Salı, Mayıs 01, 2012

Çukurcuma Sk, Brukner Apt, No 24


Çukurcuma Sk, Brukner Apt, No 24
Ev sahibinin ikinci savaş sırasında Almanya’dan geldiğini, İstanbul’a yerleştiğini söylerlerdi. İki katlı, cumbalı, eski bir evdi. Yoğun yağmurlarda tavan akar, sıvaları düşerdi. Yaşamaya başladığım yıllarda bir iki tane antikacı dükkanı vardı sokakta. Yıllar içinde çoğaldılar. Yandaki Dalgıç Çıkmazı’nın sokağında çingeneler otururdu, yamuk evlerin içinde. Sabahları, öğlenleri, akşamları yoktu, küfredip kavga ederlerdi. En ağır küfürleri duydum, öğrendim. Kinleri yoktu, bir saat içinde çalgıya, şarkıya girişirler, gerdan kırmaya başlarlardı karşılıklı.
Bazı geceler parasını alamamış kadınlar sokakta paralarını vermeyen erkekleri kovalarlardı, topuklu ayakkabılarının sesleri hareket ederdi, çıkmaz sokaktan diğer sokağa. Arada sırada da silah sesleri, gecenin içinde kimden kime gittiği belirsiz.
Çıkmaz’ın köşesindeki karşılıklı ev ile aramızda çamaşır ipi asılıydı. Hiç konuşmamış olsak da bilirdik çamaşır yıkama günlerini. İki çocuğu anımsıyorum, tüm günlerini balkonun demirleri ardında geçirdiklerini, oynadıklarını, annelerinin getirdiği peynirli sandviçlerin arasından peynirleri çıkarıp yediklerini, ekmekleri aşağıya attıklarını. Büyümüşlerdir.
Alt katımda Zehra Teyze yaşardı. Kırk yılı aşkın süredir ordaydı, üç çocuğu orada doğmuş, büyümüş. Her ay kirayı vermeye giderdik, elden, Bay Brukner’e, Cihangir’deki ofisine. Dönüşte iki fileyi dolduracak erzak alışverişi. Her havalar ısındığında sobasını temizlemeye, her havalar soğuduğunda da sobasını kurdurmaya çağırırdı. Arada sırada gelirlerdi ya çocukları, yanlızdı. Merdivenlerden çıkarken annelerine bağrışlarını duyar, üzülürdüm.
Evin yerleri tahtaydı, gıcırdardı. Zehra Teyze rahatsız olmasın diye ezberlemiştim hangi tahtaların gıcırdamadığını, onlara basarak yürürdüm. Kapısı açık olduğunda anlardım, Kastamonu yöresinden yemekler yaptığını, tabakları ve tepsiyi hazırladığını.
Bazen günlerce gelmediğimde ya da görünmediğimde kapımın altında not bulurdum, el yazısıyla yazdığı, saman defter kağıtlarına.
Zeki, evladım, geçerken bir ses et. Senin orda olduğunu bileyim. Zehra Teyzen”
Günlerce eve  gitmediğim zamanların birinde, haberi geldi, öldüğünün.
Kapısının önünden geçemedim bir daha. Yedi yıl yaşadığım evi terkettim, içinden hiç bir şey almadan.

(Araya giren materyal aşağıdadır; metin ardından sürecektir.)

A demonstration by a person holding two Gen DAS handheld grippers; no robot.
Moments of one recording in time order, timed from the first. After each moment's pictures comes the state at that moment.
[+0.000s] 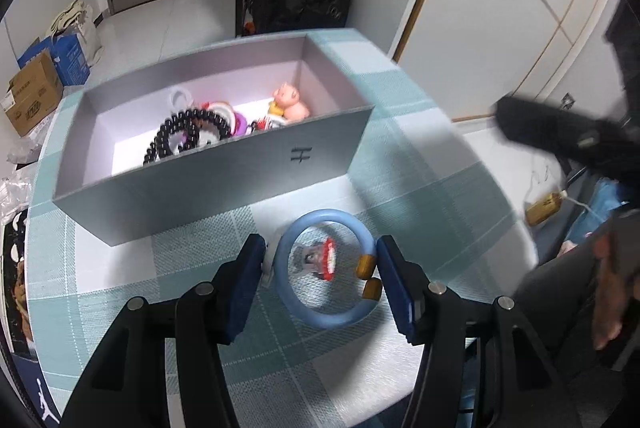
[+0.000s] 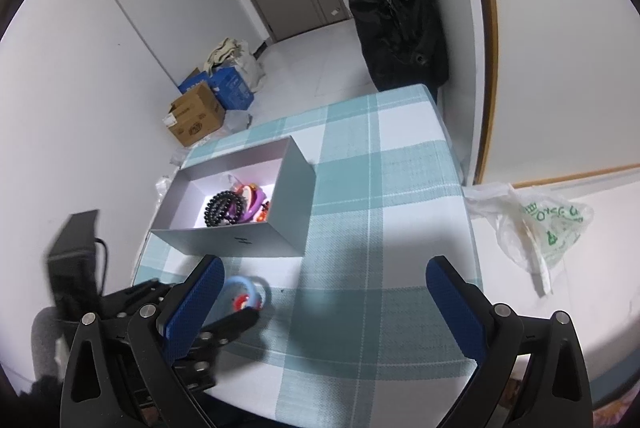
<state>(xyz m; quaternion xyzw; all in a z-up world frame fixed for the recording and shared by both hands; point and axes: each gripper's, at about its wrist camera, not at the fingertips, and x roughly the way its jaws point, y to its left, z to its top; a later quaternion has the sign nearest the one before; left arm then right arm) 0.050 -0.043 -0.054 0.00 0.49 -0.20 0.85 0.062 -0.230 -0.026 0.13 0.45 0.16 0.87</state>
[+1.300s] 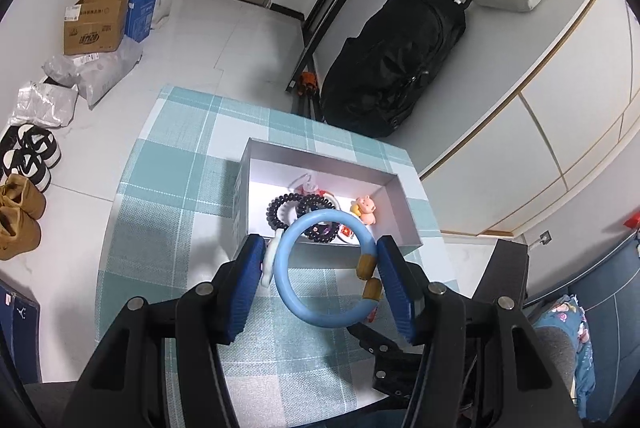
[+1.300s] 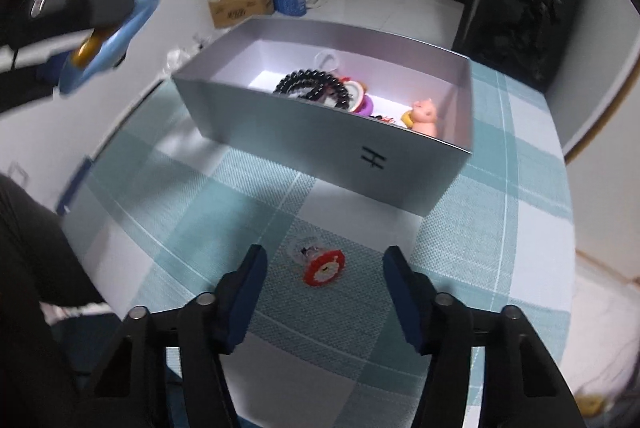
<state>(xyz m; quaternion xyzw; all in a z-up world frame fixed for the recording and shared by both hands) 0.065 0.073 -0.005 -0.21 0.44 -0.14 0.86 0.053 -0.096 -0.082 -0.12 0.49 0.23 0.83</state>
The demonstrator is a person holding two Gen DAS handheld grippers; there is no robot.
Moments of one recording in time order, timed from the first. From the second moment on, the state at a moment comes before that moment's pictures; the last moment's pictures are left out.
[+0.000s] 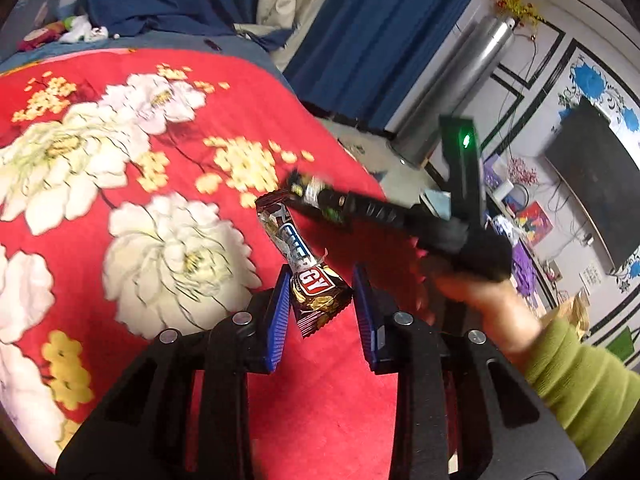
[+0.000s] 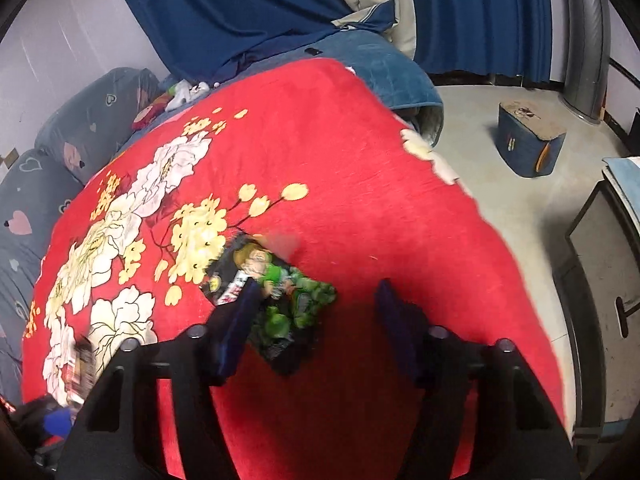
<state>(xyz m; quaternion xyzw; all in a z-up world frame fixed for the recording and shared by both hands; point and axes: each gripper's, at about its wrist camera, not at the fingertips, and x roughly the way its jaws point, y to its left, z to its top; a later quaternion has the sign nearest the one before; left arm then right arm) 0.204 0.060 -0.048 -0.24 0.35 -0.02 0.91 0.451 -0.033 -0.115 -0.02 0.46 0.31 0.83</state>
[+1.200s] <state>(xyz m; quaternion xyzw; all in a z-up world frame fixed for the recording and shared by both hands) 0.189 -0.065 -0.013 -0.15 0.31 -0.17 0.92 0.253 -0.268 -0.052 0.00 0.33 0.22 0.92</state>
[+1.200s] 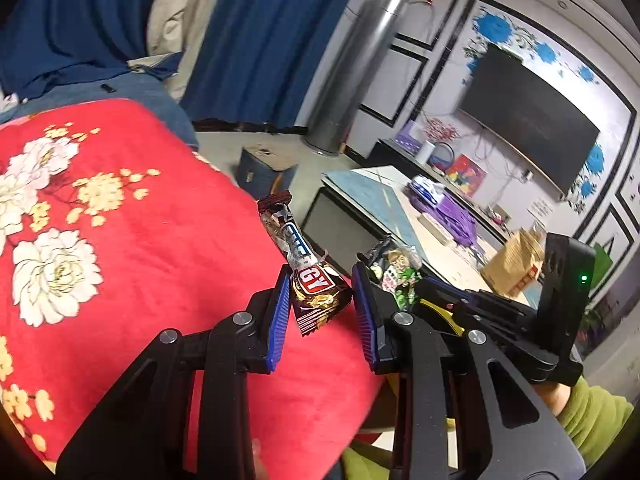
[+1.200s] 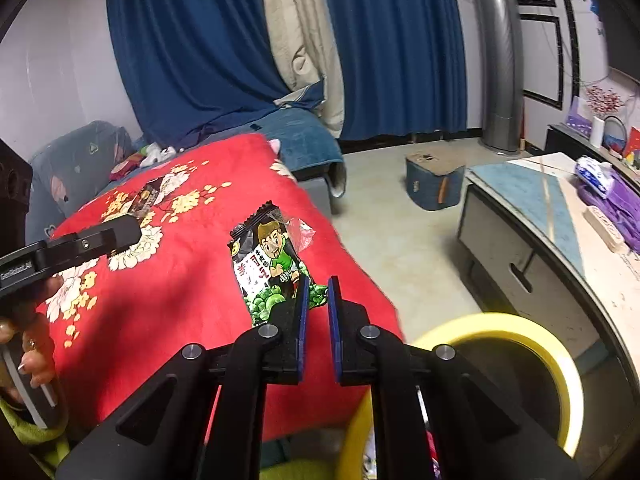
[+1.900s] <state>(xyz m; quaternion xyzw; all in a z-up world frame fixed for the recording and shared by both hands) 0.172 -0.144 -0.015 -0.09 0.31 -0.27 0.91 0.188 -0.361 -0.050 0.02 0.30 0.12 0.95</state>
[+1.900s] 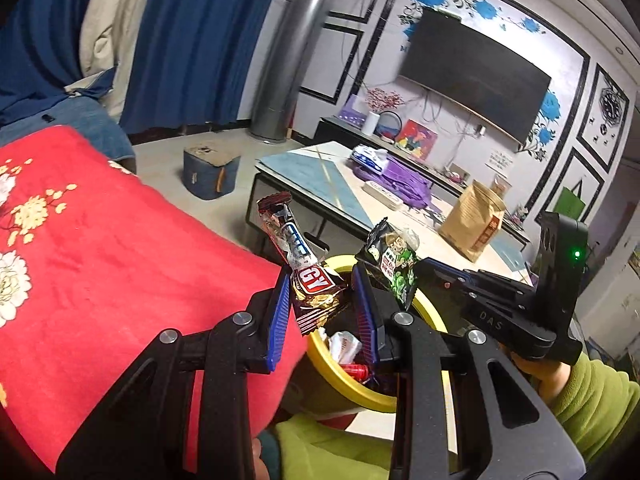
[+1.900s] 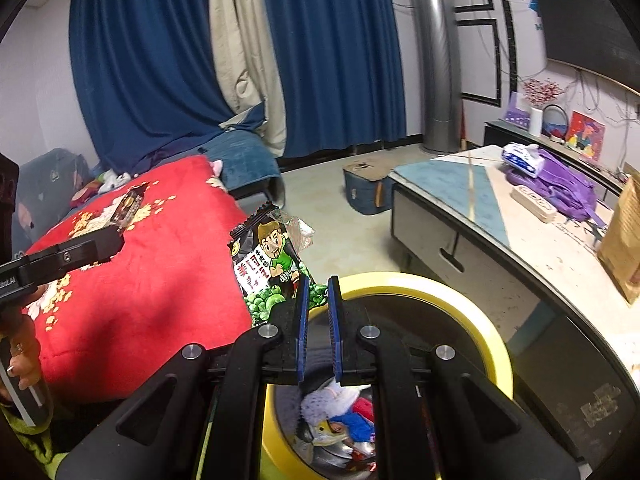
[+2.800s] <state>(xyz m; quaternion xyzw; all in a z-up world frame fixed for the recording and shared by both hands) 0.176 -0.234 -0.037 0.00 0.31 -0.34 0.89 0.139 -0.416 -0.082 0.04 0.33 0.04 0.94</state>
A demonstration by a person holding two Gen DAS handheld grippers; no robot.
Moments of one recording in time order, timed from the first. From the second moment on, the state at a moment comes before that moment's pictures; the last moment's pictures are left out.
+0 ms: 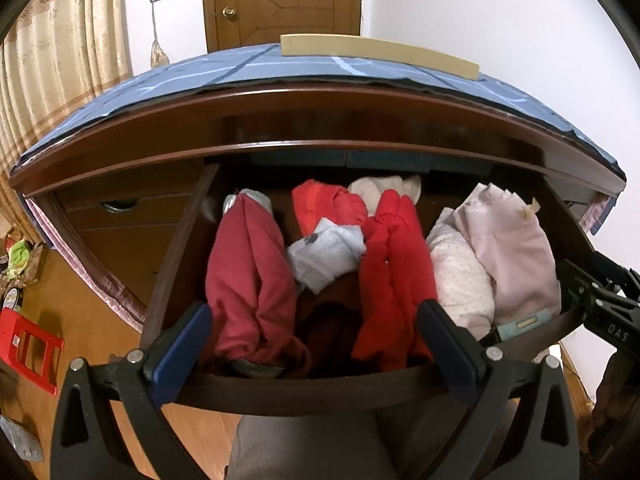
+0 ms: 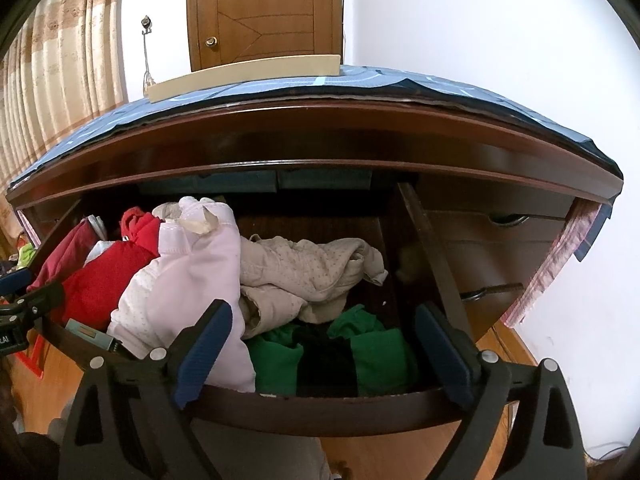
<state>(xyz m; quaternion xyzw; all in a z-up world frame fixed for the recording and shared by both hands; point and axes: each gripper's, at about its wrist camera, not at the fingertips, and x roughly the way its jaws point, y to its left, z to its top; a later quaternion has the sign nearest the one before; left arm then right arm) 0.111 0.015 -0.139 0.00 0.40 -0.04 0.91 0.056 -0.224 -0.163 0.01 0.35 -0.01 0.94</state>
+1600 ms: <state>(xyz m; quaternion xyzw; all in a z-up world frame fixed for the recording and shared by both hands) 0.102 0.023 -0.140 0.01 0.44 -0.05 0.90 0.068 -0.230 -0.168 0.02 0.40 0.03 0.92</state>
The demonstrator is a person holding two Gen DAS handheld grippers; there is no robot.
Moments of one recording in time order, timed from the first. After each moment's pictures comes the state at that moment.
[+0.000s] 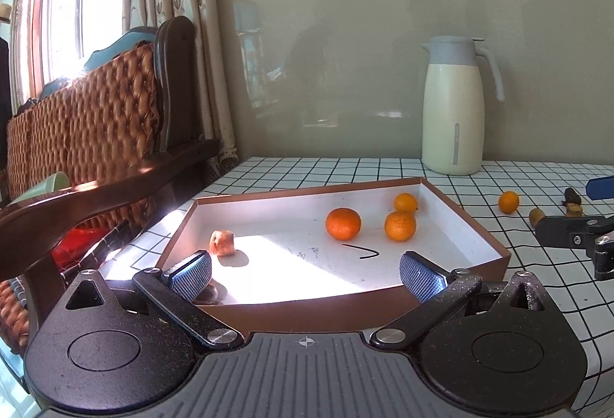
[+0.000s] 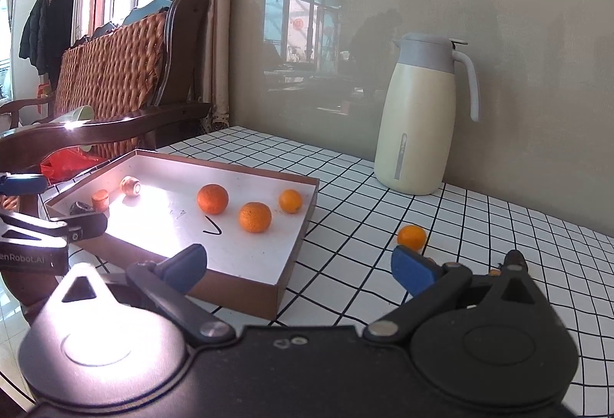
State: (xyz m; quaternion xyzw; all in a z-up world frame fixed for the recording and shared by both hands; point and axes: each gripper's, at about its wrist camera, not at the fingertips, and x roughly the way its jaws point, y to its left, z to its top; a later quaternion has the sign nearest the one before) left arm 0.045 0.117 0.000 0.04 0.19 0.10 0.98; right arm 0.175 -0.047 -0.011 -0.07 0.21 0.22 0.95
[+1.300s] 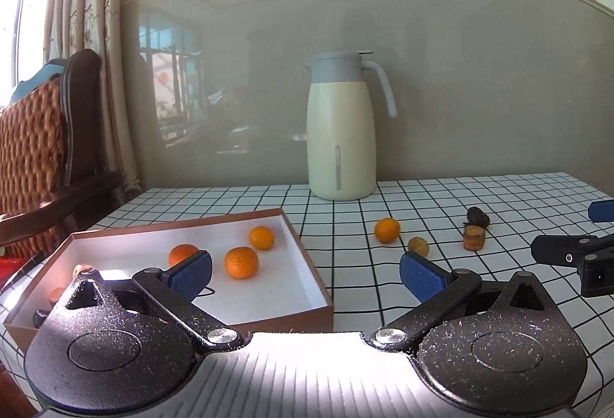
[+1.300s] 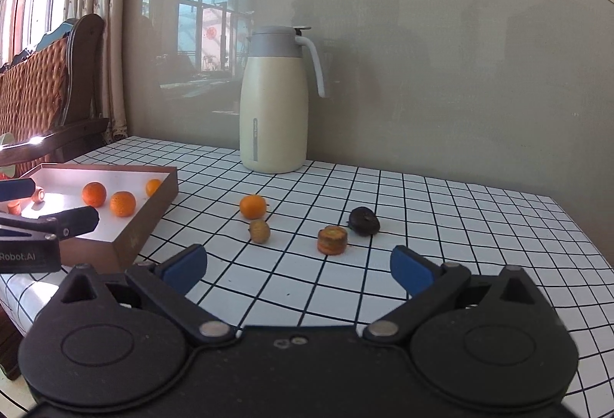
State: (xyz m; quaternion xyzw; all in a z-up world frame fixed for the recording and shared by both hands) left arm 0.076 -0.010 -0.002 0.05 0.16 0.01 0.99; right arm 0.162 -0.179 -0.020 -0.03 0.21 0.09 0.97
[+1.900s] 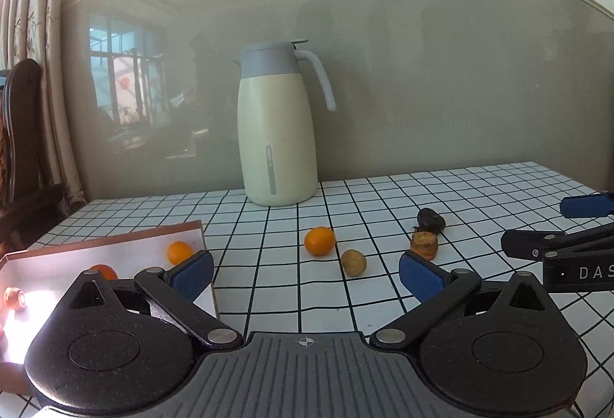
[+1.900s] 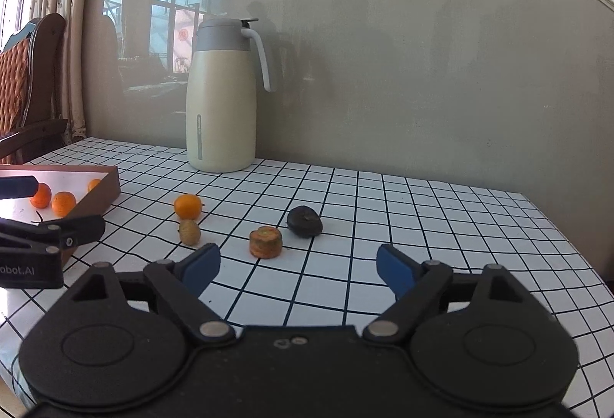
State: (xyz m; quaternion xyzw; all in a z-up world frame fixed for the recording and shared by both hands) left arm 0.117 -0.069 -0.010 0.06 0.16 -0.05 0.98; right arm 0.194 -0.217 -0.037 -0.03 0.20 0.05 0.98
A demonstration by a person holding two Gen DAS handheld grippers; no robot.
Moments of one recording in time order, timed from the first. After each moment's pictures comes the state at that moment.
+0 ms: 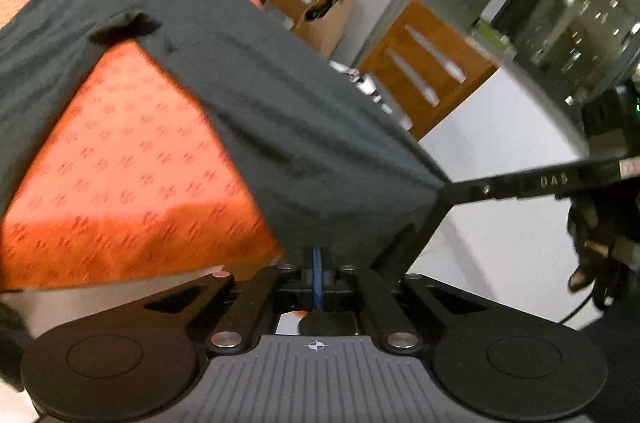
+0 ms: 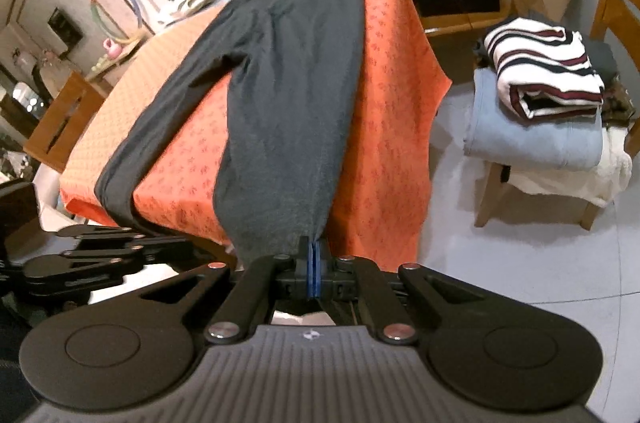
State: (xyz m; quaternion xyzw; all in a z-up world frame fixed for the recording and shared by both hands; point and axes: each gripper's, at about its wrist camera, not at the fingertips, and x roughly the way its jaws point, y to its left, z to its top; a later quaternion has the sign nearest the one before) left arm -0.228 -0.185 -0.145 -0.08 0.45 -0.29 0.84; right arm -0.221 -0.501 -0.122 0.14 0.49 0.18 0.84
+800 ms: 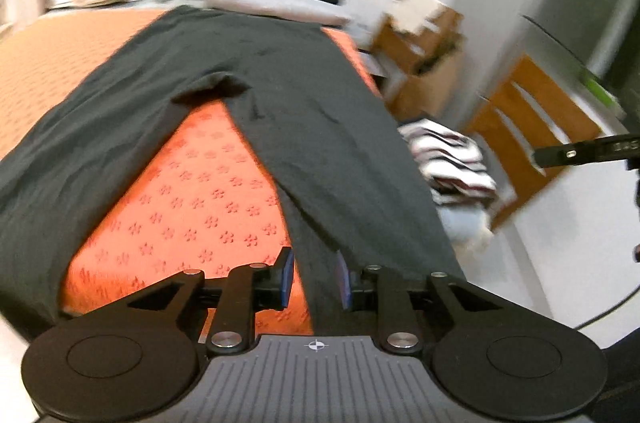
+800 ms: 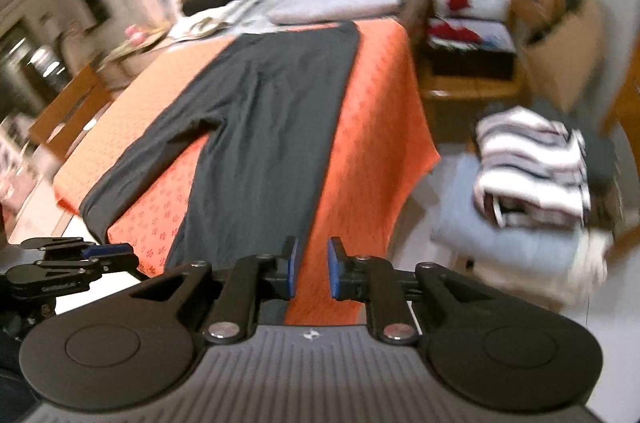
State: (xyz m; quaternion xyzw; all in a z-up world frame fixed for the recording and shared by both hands) left arm -0.197 -0.231 -0.111 -0.10 0.41 -0.07 0.91; right arm -0.115 -0.578 -0.062 0.06 0.44 0.26 0.86
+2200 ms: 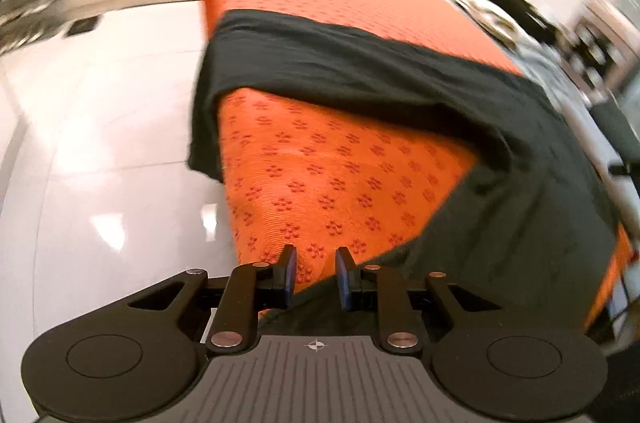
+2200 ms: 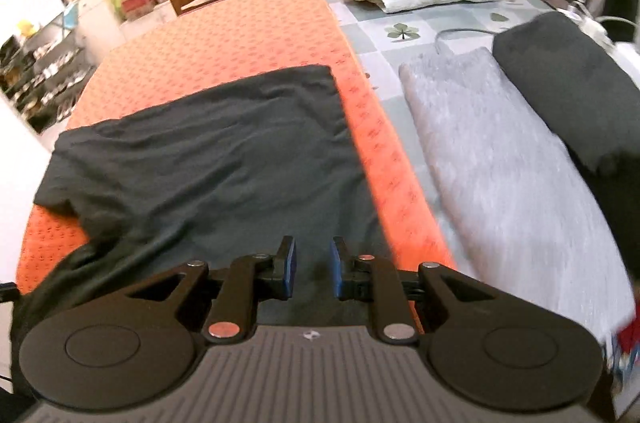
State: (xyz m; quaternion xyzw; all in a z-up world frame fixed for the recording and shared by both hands) left arm -0.157 -0.301 -0.134 -0.36 0.31 0.49 0.73; right arm 0.363 -0.362 -0.094 -0.22 0.42 0.58 0.66
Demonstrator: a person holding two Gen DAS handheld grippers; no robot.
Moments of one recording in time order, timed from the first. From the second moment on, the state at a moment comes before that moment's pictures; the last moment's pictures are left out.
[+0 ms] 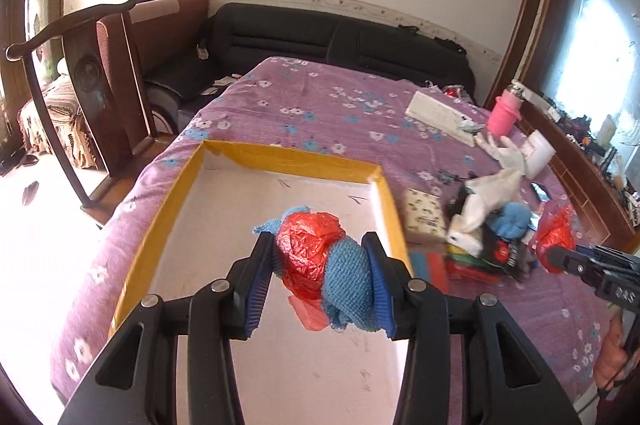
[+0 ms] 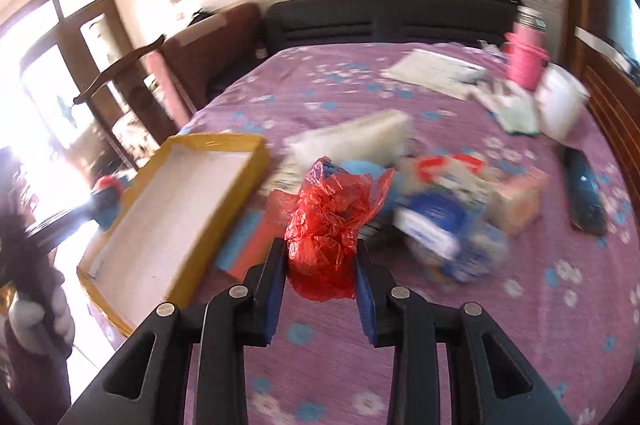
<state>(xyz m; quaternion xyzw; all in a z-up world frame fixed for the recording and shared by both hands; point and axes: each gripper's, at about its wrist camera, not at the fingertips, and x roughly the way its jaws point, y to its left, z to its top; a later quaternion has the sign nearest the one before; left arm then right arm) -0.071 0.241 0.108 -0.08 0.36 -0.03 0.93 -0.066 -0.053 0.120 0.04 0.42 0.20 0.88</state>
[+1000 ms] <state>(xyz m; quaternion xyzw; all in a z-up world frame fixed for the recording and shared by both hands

Onaltı yıl sonra duydum ki, o ev Masumiyet Müzesi olmuş. İçinde hep bir yerlerden topladığımız, biriktirdiğimiz küçük eşyaların, anıların sergilendiği. Apartman giriş kapısı yer değiştirmiş. Ön pencereleri kapatılmış. Çıkmaz sokağa bakan balkonun demirleri aynıydı ama. Arka balkon demirlerini değiştirmişler. Yer tahtaları da gıcırdamayanlarından. Oda duvarları yıkılmış, kaldırılmış. Karşı balkondan uzanan çamaşır ipini kesmişler, ucu orda duruyordu gerçi. Sakinlerinin değiştiği sokaktan çingeneler de gitmiş olmalı, gelmiyordu sesleri.
O merdivenlerden bir daha çıkamam, geçemem sanırdım. Zor oldu.